■ **EXERCISE AIM**
For this exercise, return all the data word for word, with images left out.

-------

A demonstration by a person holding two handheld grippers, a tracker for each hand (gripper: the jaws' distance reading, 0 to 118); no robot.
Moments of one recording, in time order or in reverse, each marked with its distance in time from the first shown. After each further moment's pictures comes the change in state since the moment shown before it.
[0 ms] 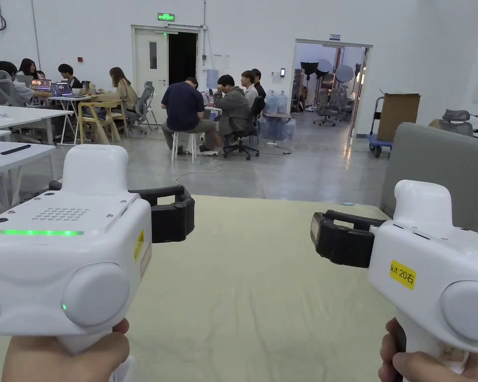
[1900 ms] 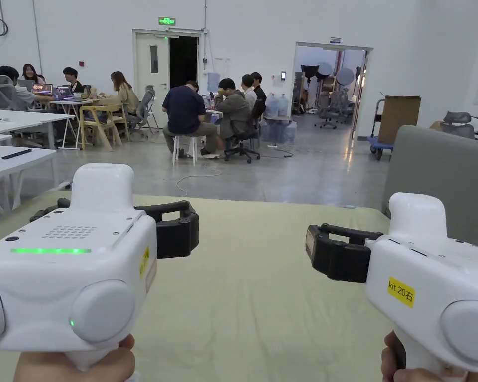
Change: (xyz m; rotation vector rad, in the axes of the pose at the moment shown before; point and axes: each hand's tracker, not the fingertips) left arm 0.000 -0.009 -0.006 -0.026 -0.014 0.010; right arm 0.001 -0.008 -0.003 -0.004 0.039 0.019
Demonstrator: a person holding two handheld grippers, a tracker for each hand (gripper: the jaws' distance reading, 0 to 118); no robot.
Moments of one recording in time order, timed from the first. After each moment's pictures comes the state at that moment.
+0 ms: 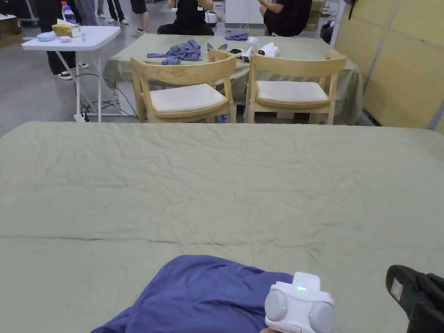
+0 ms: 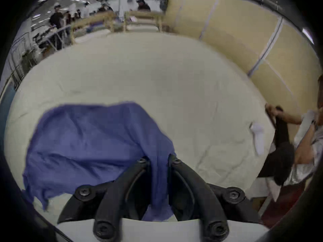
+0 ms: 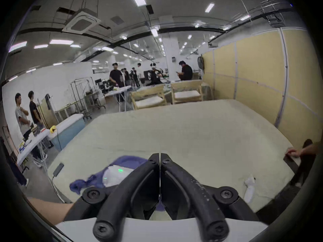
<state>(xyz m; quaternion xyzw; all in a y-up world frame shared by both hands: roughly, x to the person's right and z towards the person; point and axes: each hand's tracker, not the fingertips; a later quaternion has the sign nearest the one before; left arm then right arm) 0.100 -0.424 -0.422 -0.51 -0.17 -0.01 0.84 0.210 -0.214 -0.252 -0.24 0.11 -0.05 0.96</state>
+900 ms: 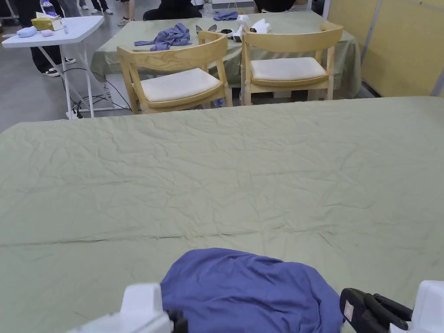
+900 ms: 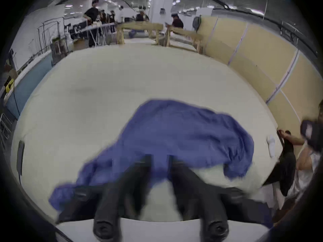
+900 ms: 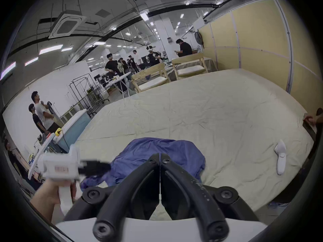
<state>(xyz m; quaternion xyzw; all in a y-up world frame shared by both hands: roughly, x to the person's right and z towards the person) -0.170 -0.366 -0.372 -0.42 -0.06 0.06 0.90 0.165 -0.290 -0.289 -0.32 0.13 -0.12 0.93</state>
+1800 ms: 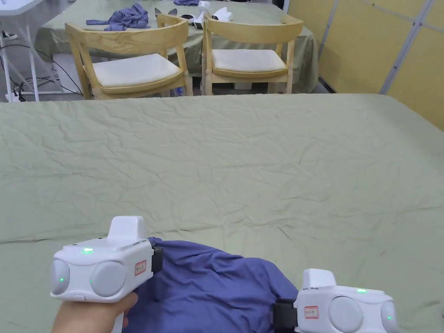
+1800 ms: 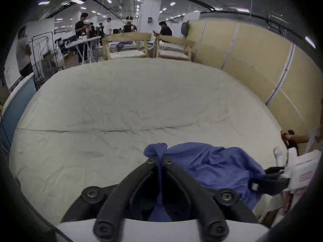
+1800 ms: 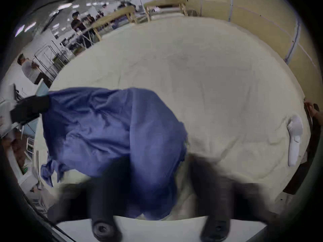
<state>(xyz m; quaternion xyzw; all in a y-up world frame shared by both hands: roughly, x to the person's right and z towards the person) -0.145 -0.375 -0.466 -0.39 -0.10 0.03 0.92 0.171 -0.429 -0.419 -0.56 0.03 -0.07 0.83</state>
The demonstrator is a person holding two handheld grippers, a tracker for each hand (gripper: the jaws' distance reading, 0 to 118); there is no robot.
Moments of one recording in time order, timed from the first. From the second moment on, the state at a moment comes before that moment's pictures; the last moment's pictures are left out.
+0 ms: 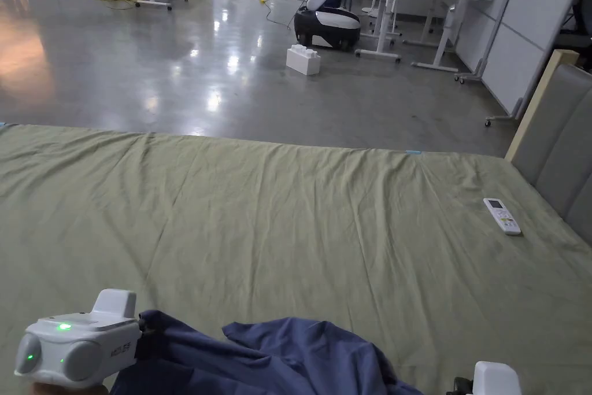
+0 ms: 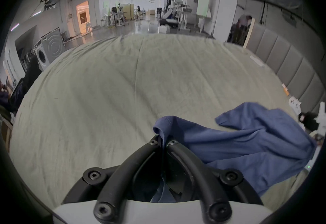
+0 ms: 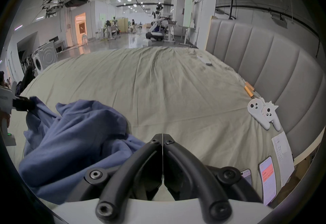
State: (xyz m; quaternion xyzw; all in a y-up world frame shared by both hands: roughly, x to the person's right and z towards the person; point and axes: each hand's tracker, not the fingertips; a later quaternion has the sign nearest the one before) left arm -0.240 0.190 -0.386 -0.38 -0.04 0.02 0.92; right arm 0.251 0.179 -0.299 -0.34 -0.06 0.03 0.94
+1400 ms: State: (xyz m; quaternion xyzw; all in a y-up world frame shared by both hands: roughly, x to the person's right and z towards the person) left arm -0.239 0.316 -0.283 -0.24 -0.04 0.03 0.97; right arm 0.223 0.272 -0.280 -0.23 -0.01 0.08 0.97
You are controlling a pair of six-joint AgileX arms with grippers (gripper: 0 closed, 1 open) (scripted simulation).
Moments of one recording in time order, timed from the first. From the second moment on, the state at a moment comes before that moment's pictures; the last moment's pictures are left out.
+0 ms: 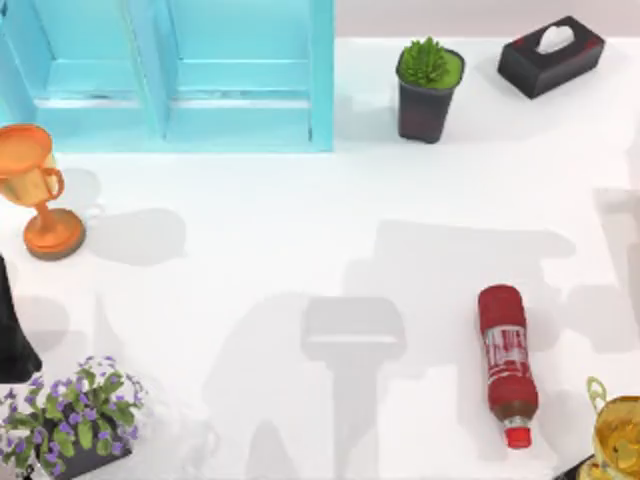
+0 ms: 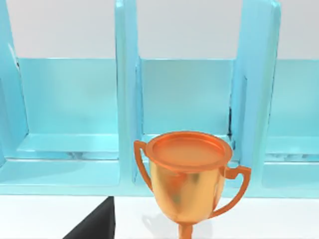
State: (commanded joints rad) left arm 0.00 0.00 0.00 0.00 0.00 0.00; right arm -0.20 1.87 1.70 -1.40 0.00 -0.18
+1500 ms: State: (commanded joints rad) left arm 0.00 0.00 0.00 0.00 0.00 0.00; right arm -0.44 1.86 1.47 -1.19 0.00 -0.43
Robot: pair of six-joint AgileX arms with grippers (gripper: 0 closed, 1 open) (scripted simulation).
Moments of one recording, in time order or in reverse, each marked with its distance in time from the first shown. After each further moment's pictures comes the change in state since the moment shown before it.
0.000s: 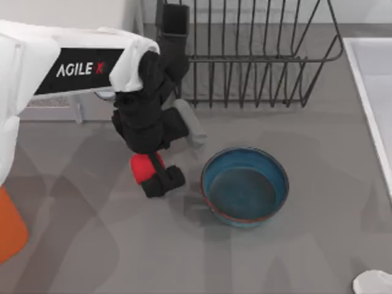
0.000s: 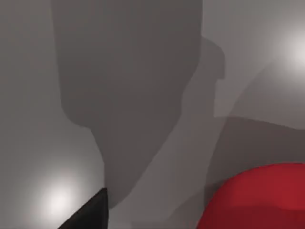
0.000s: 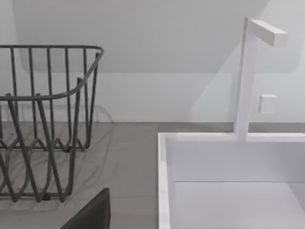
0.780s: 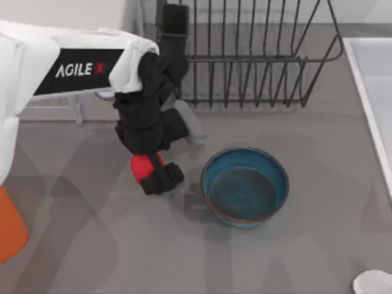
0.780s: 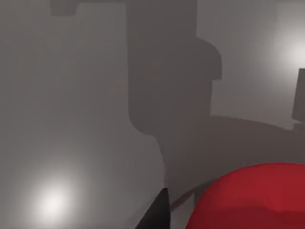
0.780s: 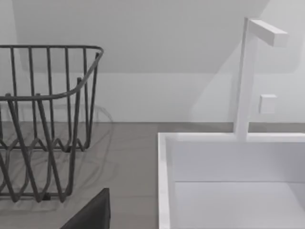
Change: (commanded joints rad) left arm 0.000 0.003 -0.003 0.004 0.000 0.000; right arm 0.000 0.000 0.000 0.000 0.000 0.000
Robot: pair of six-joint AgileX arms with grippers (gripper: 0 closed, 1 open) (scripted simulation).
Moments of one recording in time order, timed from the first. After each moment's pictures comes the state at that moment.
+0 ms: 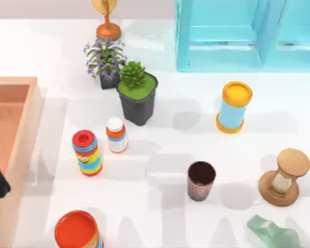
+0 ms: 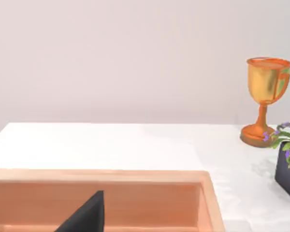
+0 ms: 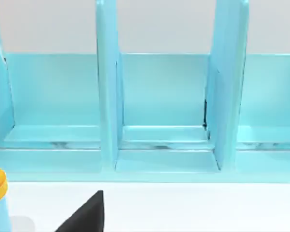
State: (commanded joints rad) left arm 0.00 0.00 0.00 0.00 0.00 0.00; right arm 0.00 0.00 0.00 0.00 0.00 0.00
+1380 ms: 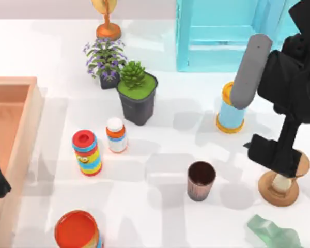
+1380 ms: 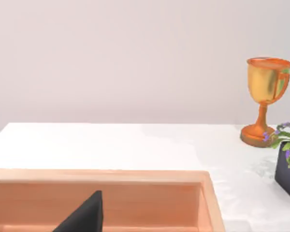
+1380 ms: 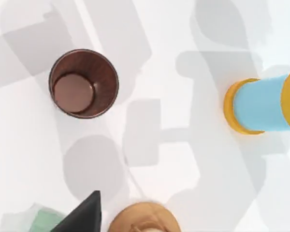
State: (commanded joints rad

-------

■ **RESPONSE**
A demonstration by a person holding two handheld grippers, a tracker for each hand (gripper: the jaws' distance reading, 0 to 118); no robot.
Moments of one recording, in time order or in reverse, each marked with its distance in time from the first shown. After each further moment's pictures comes the change in state since the moment shown before it.
[0 ms] 
[1900 ms] 
Change: (xyz m; rotation vector rad, in the axes of the pose at the moment shown before; point and axes: each hand's tracker, not the fingertips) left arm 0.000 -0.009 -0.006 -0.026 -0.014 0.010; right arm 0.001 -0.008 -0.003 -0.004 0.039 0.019
Demonstrator: a person holding two handheld grippers, a tracker for each hand (gripper: the jaws' distance reading, 0 to 118); no robot.
Moments of one recording in time order, timed from the first. After each moment's pictures comes the state at that moment.
+0 ms: 
+0 ms: 
+0 ms: 
<state>(xyz m; quaternion xyzw; all in a y-up world frame shared by both hands: roughly, x to the person's right and z towards the person; point and axes: each hand's tracker, not the fingertips; a later quaternion has the sign nearest the one before; left arm then right arm) 0.100 -0.424 -0.422 -0.51 -0.17 -0.01 0.84 0.210 -0.214 -0.252 -0.24 0.11 -0.05 0.96</state>
+900 ms: 
+900 ms: 
+900 ms: 
<state>(xyz m; quaternion xyzw; all in a y-up world frame shared by both hands: roughly, x to the person's right and z towards the person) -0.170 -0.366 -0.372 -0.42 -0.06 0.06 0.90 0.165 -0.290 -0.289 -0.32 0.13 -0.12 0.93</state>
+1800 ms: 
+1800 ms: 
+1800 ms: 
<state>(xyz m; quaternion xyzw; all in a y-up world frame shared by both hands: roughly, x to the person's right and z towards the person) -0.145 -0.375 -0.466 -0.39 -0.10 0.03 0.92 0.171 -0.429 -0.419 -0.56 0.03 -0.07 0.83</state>
The demonstrator is a person holding two handheld grippers, a tracker for each hand (gripper: the jaws' distance reading, 0 to 118); there is no robot.
Moments of one recording in time order, timed from the first. From the second moment on, the state at a moment comes before that moment's pictures; the last moment's pictures are left out.
+0 ms: 
+0 ms: 
+0 ms: 
State: (xyz m; quaternion xyzw; all in a y-up world frame shared by both hands: roughly, x to the person's right and z towards the person; point and axes: each hand's tracker, not the fingertips; a later quaternion has the sign nearest the one before) left arm -0.240 0.190 -0.386 -0.38 -0.04 0.02 0.92; right arm 0.251 0.179 -0.299 -0.34 -0.06 0.03 0.94
+1400 ms: State: (xyz m; quaternion xyzw; all in a y-up world frame shared by both hands: roughly, x to the person's right and z towards the person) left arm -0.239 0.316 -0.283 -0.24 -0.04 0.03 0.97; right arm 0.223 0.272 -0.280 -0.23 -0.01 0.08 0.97
You are controlling a pair of six-joint AgileX arms with grippers (gripper: 0 closed, 1 open) (scripted simulation).
Moments of one recording in time order, timed from the first. From the second moment on, the state at a moment comes before that moment's pictures; the last moment's pictures are left out.
+0 ms: 
+0 ms: 
State: (commanded joints rad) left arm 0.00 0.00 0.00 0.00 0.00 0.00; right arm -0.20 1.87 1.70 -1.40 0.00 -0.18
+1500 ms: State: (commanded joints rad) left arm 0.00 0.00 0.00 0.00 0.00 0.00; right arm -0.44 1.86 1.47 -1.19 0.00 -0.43
Robot: pair of six-joint AgileX arms with grippers (gripper: 0 closed, 1 open) (scripted simulation).
Moments of one recording, in time order or in reverse, each marked with its distance in time from the first shown. After each further moment's pictures comes the change in state since the moment shown before it.
0.000s: 
0.000s: 
0.000s: 
0.780s: 
0.780s: 
0.780s: 
Change: (commanded joints rad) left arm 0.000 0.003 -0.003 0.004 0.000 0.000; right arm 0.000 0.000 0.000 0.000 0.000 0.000
Robot: pair of six-joint AgileX arms with grippers (gripper: 0 closed, 1 open) (scripted simulation).
Moments of one recording in time order, timed from the first. After each moment's pictures comes the state at that moment.
+0 ms: 
+0 ms: 
+0 ms: 
State: (commanded joints rad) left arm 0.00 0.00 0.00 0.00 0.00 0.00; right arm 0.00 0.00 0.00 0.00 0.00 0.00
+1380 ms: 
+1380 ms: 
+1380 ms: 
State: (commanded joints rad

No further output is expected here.